- REQUIRED ACTION
There is material below. Print exactly the lines starting at the line with "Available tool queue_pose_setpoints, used" and ending at the line with "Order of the", ends included, and no others.

***** RAW DATA *****

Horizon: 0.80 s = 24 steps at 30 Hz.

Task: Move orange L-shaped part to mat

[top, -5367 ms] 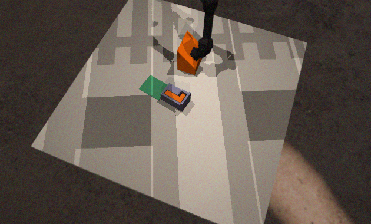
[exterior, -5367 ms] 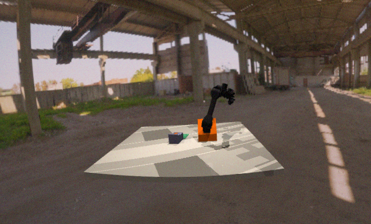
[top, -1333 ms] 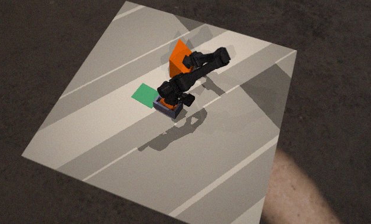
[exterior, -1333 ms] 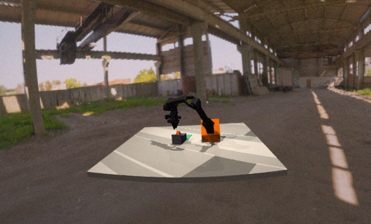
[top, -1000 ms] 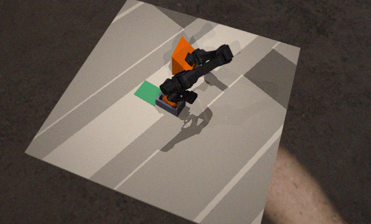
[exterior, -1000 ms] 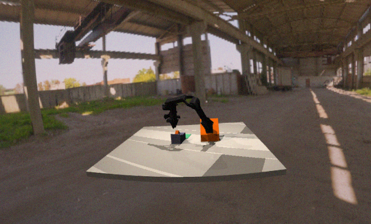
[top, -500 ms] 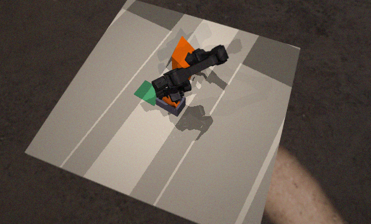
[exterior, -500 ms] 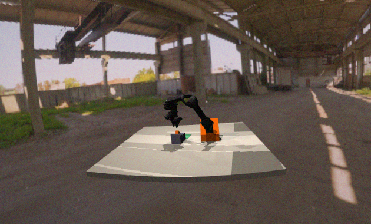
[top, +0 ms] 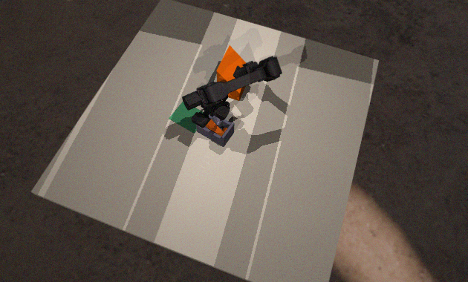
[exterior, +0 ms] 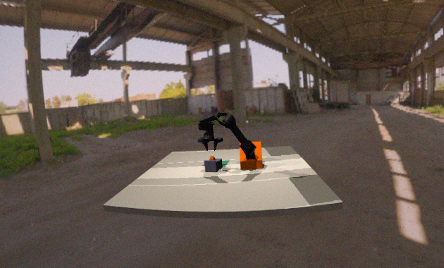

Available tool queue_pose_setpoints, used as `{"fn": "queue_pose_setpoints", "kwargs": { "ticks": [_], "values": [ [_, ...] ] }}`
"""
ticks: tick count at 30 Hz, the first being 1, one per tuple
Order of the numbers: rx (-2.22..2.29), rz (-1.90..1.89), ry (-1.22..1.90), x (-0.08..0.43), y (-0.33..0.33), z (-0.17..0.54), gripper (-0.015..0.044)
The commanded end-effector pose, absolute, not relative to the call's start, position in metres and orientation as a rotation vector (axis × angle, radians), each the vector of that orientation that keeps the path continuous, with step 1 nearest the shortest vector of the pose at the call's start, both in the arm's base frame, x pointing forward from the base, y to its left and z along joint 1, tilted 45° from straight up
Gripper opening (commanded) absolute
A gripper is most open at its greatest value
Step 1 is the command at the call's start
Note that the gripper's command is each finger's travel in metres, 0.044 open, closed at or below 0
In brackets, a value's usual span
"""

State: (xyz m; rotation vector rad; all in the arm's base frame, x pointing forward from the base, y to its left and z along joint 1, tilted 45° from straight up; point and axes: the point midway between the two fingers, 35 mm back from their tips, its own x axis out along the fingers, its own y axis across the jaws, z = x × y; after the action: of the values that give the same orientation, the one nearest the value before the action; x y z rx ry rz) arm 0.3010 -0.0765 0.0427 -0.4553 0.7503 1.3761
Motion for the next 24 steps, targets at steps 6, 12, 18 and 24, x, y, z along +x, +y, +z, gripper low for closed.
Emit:
{"fn": "queue_pose_setpoints", "kwargs": {
  "ticks": [6, 12, 18, 24],
  "values": [
    [-0.472, 1.386, 0.741, 0.301, -0.057, 0.022, 0.0280],
    [-0.472, 1.386, 0.742, 0.301, -0.053, 0.018, 0.0280],
    [-0.472, 1.386, 0.742, 0.302, -0.046, 0.011, 0.0280],
    [-0.472, 1.386, 0.741, 0.302, -0.040, 0.004, 0.0280]
  ]
}}
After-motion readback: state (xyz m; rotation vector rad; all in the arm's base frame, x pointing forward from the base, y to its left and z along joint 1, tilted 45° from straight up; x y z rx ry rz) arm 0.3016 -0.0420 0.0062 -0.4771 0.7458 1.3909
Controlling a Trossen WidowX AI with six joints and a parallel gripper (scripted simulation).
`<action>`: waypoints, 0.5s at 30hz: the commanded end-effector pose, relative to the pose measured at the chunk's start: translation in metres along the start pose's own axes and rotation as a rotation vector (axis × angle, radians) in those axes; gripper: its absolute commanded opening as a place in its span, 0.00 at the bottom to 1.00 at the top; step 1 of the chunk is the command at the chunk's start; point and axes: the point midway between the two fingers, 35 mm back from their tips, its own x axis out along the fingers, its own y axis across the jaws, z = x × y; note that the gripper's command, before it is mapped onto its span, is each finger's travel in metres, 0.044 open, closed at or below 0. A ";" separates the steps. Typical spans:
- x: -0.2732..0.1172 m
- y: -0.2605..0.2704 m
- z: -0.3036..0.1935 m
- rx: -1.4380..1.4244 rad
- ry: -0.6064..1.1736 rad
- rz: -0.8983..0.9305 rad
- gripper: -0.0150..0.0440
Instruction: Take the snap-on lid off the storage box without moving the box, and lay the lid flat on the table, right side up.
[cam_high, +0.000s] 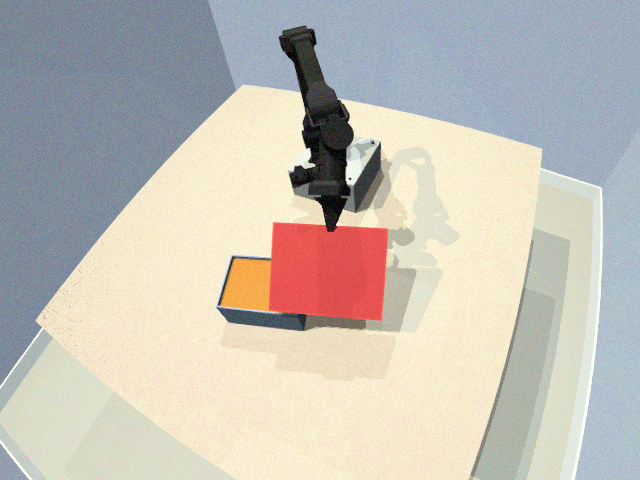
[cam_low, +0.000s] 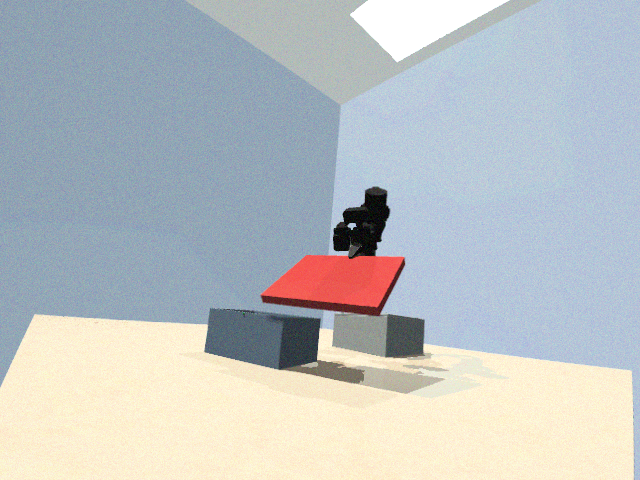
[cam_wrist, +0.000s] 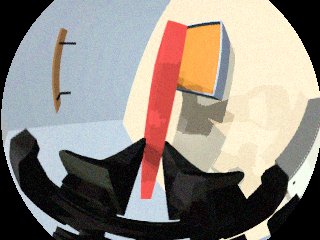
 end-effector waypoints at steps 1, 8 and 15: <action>-0.003 0.008 -0.008 0.011 0.001 0.021 0.25; -0.004 0.008 -0.022 0.012 0.002 0.021 0.25; -0.005 0.007 -0.036 0.013 0.003 0.021 0.25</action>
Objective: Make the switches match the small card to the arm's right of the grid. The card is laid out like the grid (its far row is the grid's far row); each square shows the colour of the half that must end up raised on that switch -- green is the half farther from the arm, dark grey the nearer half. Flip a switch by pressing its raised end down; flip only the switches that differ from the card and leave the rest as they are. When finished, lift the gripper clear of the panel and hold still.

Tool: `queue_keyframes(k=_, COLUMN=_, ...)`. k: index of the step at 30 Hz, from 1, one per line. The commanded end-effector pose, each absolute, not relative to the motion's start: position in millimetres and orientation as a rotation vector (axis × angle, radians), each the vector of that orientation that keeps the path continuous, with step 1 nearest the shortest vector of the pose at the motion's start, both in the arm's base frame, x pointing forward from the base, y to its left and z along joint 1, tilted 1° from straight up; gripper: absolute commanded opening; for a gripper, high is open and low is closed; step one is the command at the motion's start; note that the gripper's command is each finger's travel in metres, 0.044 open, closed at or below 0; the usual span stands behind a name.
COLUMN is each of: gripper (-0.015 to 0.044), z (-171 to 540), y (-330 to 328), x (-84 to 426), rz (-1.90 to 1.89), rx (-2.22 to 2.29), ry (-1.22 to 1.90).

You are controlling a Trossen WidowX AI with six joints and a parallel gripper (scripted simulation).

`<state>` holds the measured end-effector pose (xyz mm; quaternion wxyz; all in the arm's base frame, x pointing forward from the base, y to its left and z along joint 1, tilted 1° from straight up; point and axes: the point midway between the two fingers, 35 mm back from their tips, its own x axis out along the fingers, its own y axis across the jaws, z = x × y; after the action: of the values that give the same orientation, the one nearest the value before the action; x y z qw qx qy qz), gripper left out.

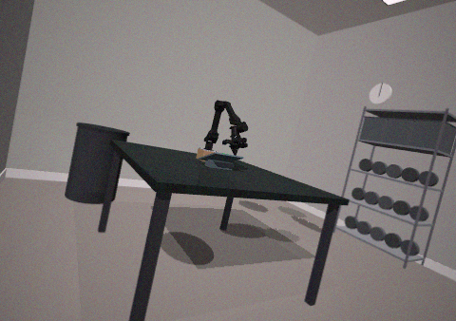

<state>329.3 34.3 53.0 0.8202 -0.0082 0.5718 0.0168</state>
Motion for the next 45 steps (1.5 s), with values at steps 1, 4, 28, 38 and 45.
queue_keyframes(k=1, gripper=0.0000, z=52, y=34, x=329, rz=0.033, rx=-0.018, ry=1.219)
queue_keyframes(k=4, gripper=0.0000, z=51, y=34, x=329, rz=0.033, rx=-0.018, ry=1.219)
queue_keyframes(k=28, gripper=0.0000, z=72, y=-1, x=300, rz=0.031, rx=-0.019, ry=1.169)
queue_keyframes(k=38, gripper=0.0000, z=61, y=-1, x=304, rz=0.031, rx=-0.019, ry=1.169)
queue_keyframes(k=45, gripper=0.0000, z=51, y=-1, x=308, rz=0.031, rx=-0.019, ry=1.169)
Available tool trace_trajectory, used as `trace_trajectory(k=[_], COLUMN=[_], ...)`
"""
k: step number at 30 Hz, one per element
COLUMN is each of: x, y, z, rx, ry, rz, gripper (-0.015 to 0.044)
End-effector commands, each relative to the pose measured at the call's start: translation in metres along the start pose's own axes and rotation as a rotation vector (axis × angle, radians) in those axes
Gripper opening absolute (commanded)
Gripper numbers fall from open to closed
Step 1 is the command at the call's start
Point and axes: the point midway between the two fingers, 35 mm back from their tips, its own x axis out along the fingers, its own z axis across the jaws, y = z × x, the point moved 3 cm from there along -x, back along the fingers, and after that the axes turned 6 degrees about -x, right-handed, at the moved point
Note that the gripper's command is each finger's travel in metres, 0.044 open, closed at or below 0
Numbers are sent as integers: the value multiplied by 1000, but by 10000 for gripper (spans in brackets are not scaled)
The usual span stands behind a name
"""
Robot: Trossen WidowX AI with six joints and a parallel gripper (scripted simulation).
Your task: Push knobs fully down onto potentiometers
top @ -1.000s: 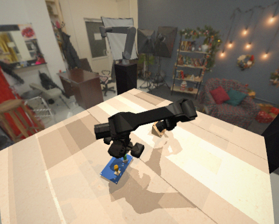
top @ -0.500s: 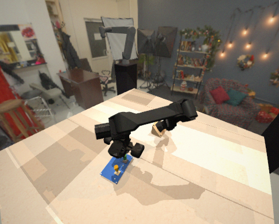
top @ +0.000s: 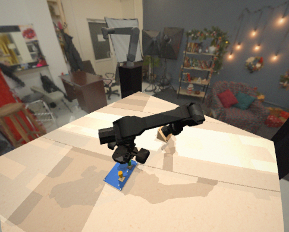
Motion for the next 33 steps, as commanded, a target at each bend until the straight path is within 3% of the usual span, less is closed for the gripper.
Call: trace_trajectory(k=[1,33], x=[9,17], y=[-2,-2], z=[1,2], rx=[-9,-9], ry=[-7,-7], rz=[12,11], gripper=[0,0])
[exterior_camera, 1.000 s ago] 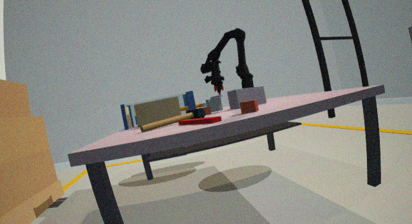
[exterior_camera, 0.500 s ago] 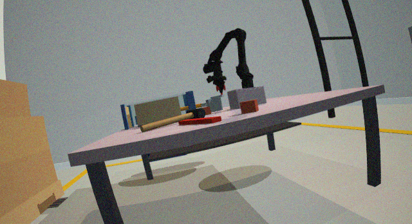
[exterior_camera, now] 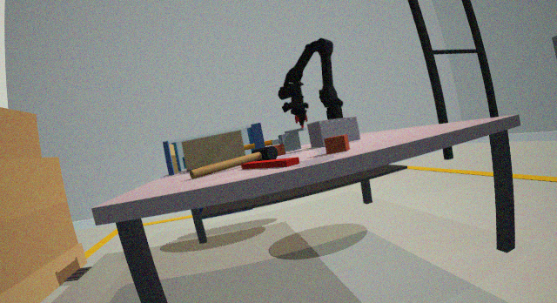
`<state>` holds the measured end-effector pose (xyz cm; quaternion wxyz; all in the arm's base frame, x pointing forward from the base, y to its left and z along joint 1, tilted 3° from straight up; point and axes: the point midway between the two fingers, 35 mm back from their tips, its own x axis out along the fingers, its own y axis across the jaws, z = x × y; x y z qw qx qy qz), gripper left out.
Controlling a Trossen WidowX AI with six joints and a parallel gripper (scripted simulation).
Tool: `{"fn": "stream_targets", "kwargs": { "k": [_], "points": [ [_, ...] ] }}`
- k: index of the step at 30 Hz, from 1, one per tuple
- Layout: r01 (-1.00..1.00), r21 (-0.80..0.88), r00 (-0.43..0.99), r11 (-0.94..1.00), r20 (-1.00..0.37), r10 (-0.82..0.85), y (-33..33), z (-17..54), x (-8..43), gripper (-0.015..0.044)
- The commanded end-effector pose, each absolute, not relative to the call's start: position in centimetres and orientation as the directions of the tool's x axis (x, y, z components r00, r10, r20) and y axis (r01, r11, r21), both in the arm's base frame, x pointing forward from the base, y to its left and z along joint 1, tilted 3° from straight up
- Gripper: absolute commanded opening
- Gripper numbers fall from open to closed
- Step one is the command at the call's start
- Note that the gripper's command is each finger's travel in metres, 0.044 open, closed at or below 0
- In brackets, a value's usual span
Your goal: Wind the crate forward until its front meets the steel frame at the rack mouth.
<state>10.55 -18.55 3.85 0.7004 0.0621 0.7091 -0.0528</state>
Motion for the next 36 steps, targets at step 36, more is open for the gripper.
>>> {"fn": "stream_targets", "kwargs": {
  "k": [36],
  "points": [
    [0.171, -0.016, -0.045, 0.985, -0.999, -0.009, -23.0, 3.9, 6.9, 0.0000]
  ]
}}
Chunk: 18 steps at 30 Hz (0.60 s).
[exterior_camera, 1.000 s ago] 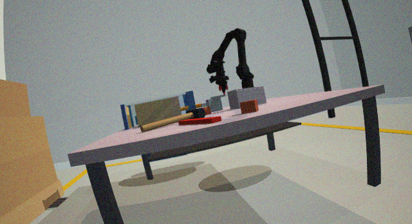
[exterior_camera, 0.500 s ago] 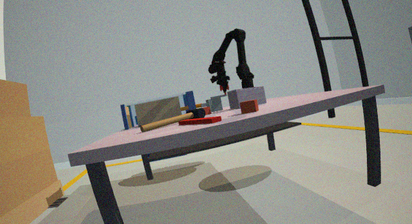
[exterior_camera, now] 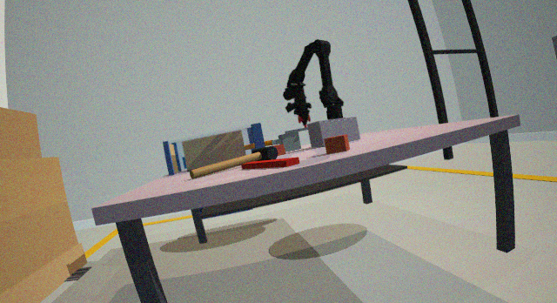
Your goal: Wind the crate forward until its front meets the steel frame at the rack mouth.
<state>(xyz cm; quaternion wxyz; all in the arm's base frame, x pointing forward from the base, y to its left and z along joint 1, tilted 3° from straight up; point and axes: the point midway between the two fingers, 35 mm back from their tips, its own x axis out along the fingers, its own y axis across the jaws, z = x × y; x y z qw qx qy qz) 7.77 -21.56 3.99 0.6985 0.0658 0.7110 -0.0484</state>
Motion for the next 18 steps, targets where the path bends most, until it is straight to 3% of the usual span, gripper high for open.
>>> {"fn": "stream_targets", "kwargs": {
  "k": [1, 18],
  "points": [
    [0.171, -0.016, -0.045, 0.985, -0.999, -0.009, -23.1, 3.9, 6.9, 0.0000],
    [0.171, -0.018, -0.045, 0.985, -0.999, -0.011, -25.2, 4.0, 6.3, 0.0000]
  ]
}}
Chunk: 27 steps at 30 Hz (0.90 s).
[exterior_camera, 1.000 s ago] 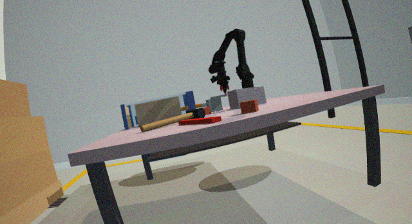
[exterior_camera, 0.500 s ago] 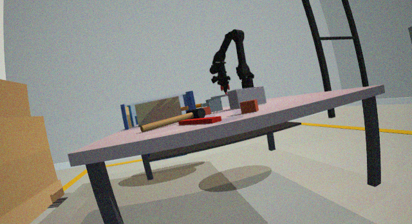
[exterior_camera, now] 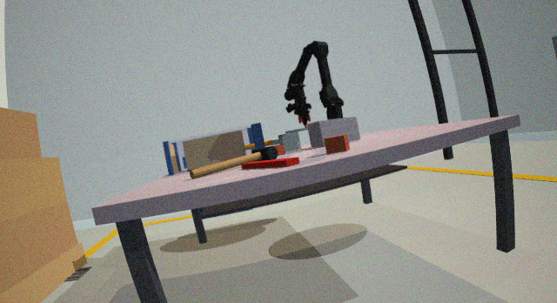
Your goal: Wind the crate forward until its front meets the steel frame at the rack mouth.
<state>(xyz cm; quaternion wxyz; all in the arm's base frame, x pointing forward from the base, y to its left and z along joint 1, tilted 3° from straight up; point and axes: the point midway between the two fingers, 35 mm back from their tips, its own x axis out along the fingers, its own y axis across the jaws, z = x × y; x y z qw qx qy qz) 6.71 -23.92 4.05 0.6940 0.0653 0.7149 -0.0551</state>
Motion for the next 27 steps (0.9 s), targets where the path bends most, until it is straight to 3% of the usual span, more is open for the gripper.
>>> {"fn": "stream_targets", "kwargs": {
  "k": [1, 27],
  "points": [
    [0.171, -0.018, -0.045, 0.985, -0.999, -0.011, -25.3, 4.0, 6.3, 0.0000],
    [0.171, -0.021, -0.045, 0.985, -0.999, -0.014, -29.3, 4.1, 6.6, 0.0000]
  ]
}}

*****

- SOLVED EXERCISE
Available tool queue_pose_setpoints, used as `{"fn": "queue_pose_setpoints", "kwargs": { "ticks": [_], "values": [ [_, ...] ] }}`
"""
ticks: tick count at 30 Hz, the first being 1, one per tuple
Order of the numbers: rx (-2.22..2.29), rz (-1.90..1.89), ry (-1.22..1.90), x (-0.08..0.43), y (-0.33..0.33), z (-0.17..0.54), gripper (-0.015..0.044)

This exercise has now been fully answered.